"De Indiërs denken dat het helpt om je neus en mond te bedekken, dus doe ik dat op straat." Foto: Mary Munnik

Texelse Mary door corona vast in India

Mary Munnik, werkzaam bij strandpaviljoen Paal 9, vertrok in december voor een rondreis van drie maanden naar India. De coronacrisis gaf een onprettige wending aan haar reis. In de stad Goa is een lockdown ingesteld. Het betekent dat Mary vastzit in een vreemd land.

"Mijn terugvlucht stond gepland op 26 maart, maar deze werd gecanceld. In het begin was in India nog nauwelijks sprake van corona en in Goa helemaal niet, dus ik dacht goed te zitten. Zondag 22 maart werd in Goa een dag curfew opgelegd. Voor die dag heb ik eten ingeslagen. Maar dit werd verlengd met drie dagen, iedereen was onvoorbereid en had te weinig eten in huis. Op 24 maart werd landelijk een lockdown van 21 dagen opgelegd. Op 25 maart werden alle binnenlandse vluchten gestopt en er was geen verkeer naar buiten Goa meer mogelijk."

En zodoende zit Mary Munnik vast in India, waar ze verblijft in een hotel. Daar heeft ze nog geluk mee, in andere oorden werden buitenlanders uit het hotel gezet. "Ik ken iemand hier die dat ook is overkomen. Mijn hotel werkte eerst ook niet mee. Indiërs denken dat wij het virus hebben. Ik moest ik er zelf op uit om eten te regelen, maar dat is nu veranderd. Ze vonden het toch beter dat ik er niet te vaak op uit ging in het hotel. Ze doen boodschappen voor me, we delen wat er te krijgen valt en ze koken 's avonds."

Chaos

Volgens Mary is het chaos in de stad. "Na de lockdown gingen winkels verplicht dicht. De Politie met bamboerietjes sloeg mensen die zich niet hielden aan het straatverbod. Vervolgens besloot de chief-minister van Goa dat winkels wel open mochten, maar dat durven ze niet, want ze zijn bang voor stampij." Inmiddels zijn er winkels open, maar rustig is het allerminst. "Nu zijn er lange rijen voor winkels, er is een beperkt aanbod, de prijzen stijgen. Vrachtwagens mochten niet leveren, waardoor er schaarste is ontstaan." Hoewel de situatie chaotisch is, blijft Mary rustig. "Ik heb acht jaar in Kabul, Afghanistan gezeten. Ik kan wel wat hebben. Vannacht gaan er enkele repatriëringsvluchten, maar ik heb daarover niets gehoord van de ambassade. Ik vind ook dat medische gevallen prioriteit hebben."

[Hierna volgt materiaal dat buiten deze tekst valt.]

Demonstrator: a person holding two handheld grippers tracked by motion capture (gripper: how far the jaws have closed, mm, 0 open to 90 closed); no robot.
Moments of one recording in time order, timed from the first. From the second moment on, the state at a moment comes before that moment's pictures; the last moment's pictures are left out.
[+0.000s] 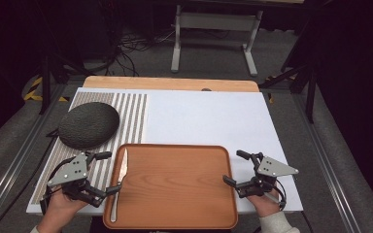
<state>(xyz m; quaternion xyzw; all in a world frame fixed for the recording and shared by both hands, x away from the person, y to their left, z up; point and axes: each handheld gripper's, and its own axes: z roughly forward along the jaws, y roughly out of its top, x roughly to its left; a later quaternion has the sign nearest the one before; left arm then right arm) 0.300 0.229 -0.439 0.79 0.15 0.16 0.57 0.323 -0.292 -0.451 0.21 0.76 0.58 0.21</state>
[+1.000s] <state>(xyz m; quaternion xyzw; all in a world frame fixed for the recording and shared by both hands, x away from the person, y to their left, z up) 0.302 0.272 -0.487 0.75 0.21 0.15 0.61 0.319 -0.289 -0.464 0.22 0.76 0.58 0.21</state>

De inwoonster van Den Hoorn probeert ondertussen haar steentje bij te dragen: "De eerste paar dagen waren best zwaar, ik was even bang dat ze me er ook uit zouden zetten. Nu ben ik kalm, ik help andere mensen rustig te blijven. Veel ouderen hier draaien door. We proberen ze te helpen met repatriëring, sommige hebben medische ondersteuning nodig." Ze heeft een aantal nieuwe vrienden gemaakt. "Een vriend van mij uit Sri Lanka is ook hier vast komen te zitten. Hij zit in een ander hotel, maar we hebben dagelijks contact. Ik heb contact met veel mensen via sociale media, ook met veel Indiërs die ik tijdens deze reis heb leren kennen. Ik vind het geen hel, maar ik ben me bewust van de risico's. Namelijk, dat de Indiërs ons aanvallen, omdat we geld hebben en omdat ze denken dat wij het virus hebben. Ik hoop dat de epidemie hier niet echt uitbreekt, want dat is dus nog niet het geval." Als de redactie dinsdag met Mary spreekt, is het rustig op straat. "Het is nu zo stil, net alsof mensen van het ene op het andere moment alles uit hun handen hebben laten vallen om naar huis te gaan. De Apotheek is open. Op de foto sta ik in de rij. De Indiërs denken dat het helpt om je neus en mond te bedekken, dus doe ik dat op straat. Verder houd ik van schrijven, dus dat doe ik nu veel. Ik verveel me nog niet." Ze meldt woensdagochtend: "ik heb me geregistreerd bij de Nederlandse ambassade voor een repatrieringsvlucht (kosten €900,-) maar ik heb daar nog niets over gehoord. Vannacht is er een vlucht naar Finland vertrokken, en de komende dagen zijn er drie vluchten naar Duitsland." Mary en de redactie spreken af contact te houden.